* **Exercise aim**
Which lines of the data contain the string "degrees"? Show each of them.

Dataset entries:
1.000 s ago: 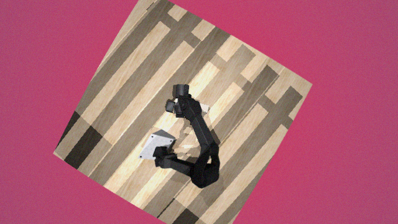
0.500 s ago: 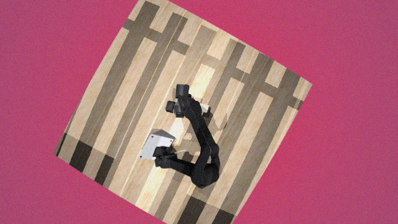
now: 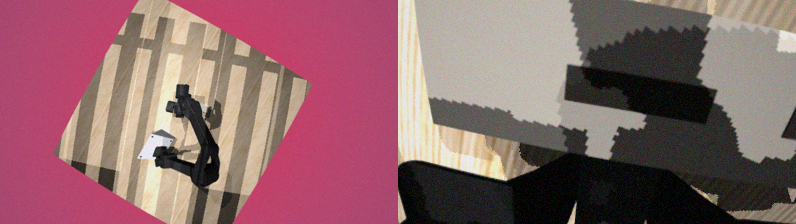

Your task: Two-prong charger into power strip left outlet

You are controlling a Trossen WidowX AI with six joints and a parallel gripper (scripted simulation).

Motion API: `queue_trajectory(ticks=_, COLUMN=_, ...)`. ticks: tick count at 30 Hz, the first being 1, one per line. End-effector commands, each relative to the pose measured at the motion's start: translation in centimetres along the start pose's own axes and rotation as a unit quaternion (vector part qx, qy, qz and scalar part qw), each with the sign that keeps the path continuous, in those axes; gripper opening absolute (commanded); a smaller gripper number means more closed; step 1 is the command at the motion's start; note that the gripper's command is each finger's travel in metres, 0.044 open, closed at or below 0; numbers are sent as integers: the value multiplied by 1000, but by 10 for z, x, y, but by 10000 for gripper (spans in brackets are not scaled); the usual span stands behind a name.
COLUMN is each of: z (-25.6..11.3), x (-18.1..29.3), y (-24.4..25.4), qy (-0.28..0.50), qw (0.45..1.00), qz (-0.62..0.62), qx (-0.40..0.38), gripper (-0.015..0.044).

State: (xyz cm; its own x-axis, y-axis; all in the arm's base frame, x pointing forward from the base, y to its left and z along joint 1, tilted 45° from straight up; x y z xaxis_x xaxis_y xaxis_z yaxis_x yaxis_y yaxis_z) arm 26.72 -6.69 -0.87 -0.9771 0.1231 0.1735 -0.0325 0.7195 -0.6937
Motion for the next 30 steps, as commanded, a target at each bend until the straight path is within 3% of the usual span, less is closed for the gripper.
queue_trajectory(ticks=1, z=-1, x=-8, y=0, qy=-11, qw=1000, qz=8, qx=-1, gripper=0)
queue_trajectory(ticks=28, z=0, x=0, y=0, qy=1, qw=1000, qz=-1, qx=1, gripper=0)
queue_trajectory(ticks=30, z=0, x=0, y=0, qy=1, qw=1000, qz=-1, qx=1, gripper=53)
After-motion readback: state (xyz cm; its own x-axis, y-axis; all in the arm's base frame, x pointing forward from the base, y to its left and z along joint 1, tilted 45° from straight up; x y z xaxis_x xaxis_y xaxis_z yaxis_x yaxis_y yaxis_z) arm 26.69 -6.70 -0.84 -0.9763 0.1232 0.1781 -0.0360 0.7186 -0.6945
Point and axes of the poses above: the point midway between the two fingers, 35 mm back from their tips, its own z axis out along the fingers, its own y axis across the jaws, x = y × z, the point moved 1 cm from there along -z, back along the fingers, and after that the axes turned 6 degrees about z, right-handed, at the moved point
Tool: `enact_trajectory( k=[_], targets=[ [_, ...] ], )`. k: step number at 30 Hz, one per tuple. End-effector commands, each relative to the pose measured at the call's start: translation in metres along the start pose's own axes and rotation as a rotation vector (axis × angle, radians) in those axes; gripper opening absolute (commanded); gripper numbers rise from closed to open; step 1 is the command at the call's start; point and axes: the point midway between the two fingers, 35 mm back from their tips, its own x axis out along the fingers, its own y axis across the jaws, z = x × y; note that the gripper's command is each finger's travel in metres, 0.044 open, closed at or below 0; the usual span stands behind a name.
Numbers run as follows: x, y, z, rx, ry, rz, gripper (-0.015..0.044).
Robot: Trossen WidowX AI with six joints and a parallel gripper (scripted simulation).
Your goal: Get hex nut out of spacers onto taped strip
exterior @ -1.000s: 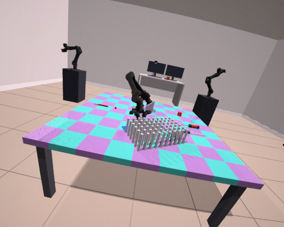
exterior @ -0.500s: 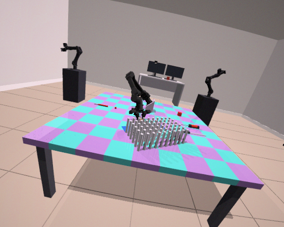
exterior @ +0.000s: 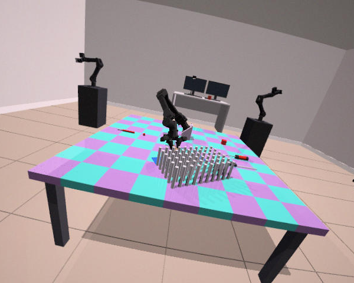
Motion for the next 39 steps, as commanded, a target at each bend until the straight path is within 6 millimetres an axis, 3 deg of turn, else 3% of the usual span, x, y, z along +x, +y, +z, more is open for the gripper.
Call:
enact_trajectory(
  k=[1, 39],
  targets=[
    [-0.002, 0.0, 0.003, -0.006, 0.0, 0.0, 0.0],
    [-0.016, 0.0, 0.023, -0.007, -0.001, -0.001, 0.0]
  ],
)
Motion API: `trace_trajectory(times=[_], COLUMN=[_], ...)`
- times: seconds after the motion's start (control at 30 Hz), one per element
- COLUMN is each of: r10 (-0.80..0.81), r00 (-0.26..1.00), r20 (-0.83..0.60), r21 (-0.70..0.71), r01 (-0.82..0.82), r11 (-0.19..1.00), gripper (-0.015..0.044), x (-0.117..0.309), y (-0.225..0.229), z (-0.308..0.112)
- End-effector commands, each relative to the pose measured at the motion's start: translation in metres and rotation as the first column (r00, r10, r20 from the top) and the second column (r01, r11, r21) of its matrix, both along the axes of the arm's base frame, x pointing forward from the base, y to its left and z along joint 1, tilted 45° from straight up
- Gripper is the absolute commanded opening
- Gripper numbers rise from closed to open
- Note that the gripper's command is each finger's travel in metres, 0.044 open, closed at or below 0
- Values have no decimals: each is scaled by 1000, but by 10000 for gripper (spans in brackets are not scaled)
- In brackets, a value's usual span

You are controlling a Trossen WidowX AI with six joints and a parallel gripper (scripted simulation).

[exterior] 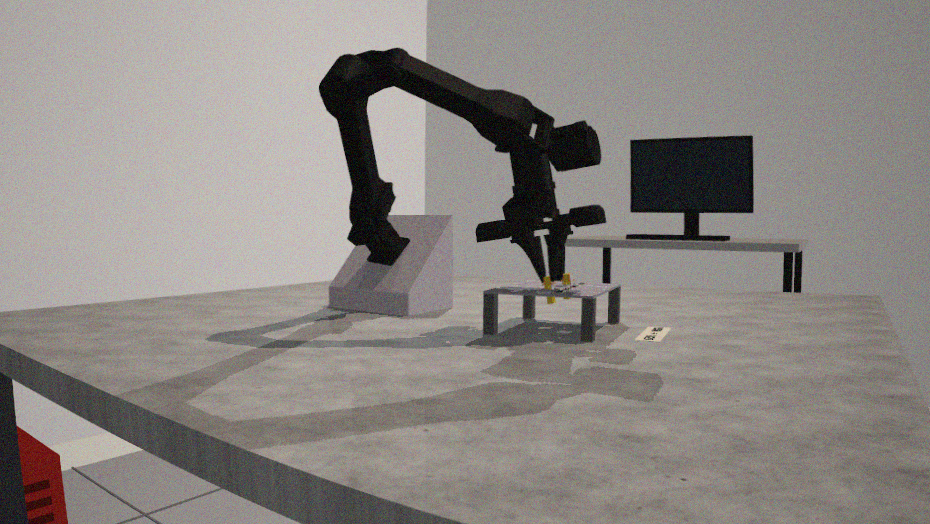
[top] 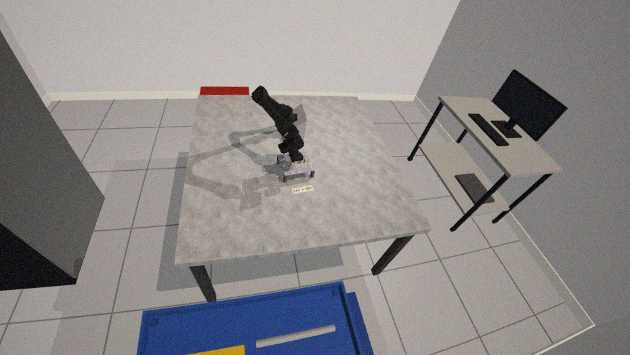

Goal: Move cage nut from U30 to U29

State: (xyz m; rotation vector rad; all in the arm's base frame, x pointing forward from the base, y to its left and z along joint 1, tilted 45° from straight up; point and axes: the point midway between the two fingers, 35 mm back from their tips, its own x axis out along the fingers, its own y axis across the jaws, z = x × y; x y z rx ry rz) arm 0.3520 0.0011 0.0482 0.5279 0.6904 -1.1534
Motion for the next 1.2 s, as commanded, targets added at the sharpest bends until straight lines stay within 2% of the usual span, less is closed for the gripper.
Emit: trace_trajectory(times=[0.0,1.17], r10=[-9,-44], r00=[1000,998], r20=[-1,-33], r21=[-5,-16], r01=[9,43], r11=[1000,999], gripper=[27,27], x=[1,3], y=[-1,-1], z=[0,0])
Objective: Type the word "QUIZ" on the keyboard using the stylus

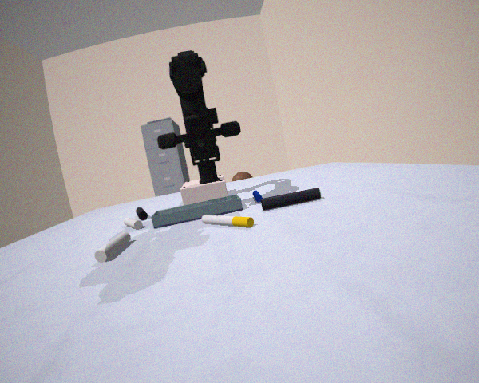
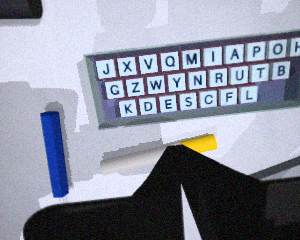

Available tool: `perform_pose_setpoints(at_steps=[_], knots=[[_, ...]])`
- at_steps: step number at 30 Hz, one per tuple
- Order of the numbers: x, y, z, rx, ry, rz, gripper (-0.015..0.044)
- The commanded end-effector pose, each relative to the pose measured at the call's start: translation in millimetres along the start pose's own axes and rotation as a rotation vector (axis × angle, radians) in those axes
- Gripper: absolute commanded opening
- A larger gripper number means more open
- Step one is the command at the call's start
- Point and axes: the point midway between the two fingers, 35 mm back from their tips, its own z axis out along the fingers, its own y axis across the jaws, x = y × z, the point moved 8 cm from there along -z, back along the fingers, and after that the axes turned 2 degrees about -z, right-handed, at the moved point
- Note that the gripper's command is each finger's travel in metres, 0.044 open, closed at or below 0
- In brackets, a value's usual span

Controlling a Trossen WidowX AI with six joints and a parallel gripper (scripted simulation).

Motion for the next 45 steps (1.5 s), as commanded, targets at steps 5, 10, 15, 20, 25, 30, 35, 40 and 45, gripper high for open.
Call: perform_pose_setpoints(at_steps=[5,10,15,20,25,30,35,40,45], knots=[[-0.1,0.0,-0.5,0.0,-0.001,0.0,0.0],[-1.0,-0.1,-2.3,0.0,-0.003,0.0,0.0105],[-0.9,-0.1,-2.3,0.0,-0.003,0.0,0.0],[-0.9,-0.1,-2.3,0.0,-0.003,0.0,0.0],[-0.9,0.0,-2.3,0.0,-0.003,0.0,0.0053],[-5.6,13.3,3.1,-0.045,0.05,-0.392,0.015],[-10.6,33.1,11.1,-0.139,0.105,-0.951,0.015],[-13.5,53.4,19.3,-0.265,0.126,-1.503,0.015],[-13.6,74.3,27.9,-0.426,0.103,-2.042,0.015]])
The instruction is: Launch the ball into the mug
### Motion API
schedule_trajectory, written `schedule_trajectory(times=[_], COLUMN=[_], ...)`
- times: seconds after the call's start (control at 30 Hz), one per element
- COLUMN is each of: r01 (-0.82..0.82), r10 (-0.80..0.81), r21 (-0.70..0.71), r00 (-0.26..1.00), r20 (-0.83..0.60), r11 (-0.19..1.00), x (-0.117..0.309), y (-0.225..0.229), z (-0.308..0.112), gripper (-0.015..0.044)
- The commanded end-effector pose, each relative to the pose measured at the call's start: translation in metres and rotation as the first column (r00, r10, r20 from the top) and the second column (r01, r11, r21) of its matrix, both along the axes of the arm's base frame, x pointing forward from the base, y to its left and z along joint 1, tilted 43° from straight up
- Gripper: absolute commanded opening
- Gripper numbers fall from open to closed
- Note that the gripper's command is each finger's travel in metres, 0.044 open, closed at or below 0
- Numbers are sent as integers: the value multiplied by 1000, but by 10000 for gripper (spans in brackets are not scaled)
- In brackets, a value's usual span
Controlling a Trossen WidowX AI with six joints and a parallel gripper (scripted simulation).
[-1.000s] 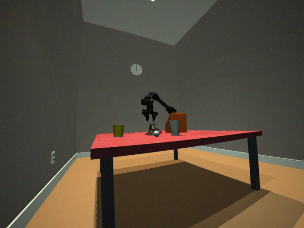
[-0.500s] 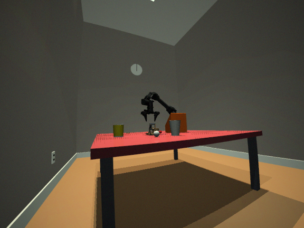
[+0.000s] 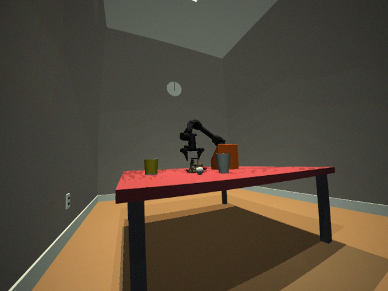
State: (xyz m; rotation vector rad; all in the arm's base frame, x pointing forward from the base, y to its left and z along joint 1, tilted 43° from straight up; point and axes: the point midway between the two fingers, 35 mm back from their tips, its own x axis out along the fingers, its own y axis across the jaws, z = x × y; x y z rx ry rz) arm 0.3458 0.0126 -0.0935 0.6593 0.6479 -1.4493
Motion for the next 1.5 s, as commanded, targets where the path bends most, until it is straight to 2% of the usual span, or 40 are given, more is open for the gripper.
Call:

* **Written solution**
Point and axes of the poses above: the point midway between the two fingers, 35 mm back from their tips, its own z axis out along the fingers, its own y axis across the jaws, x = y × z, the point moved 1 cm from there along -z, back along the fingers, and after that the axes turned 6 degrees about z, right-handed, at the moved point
- Point and axes: the point midway between the two fingers, 35 mm back from their tips, its own z axis out along the fingers, its own y axis across the jaws, x = y × z, the point moved 8 cm from there along -z, back along the fingers, and after that the axes turned 2 degrees about -z, right-handed, at the moved point

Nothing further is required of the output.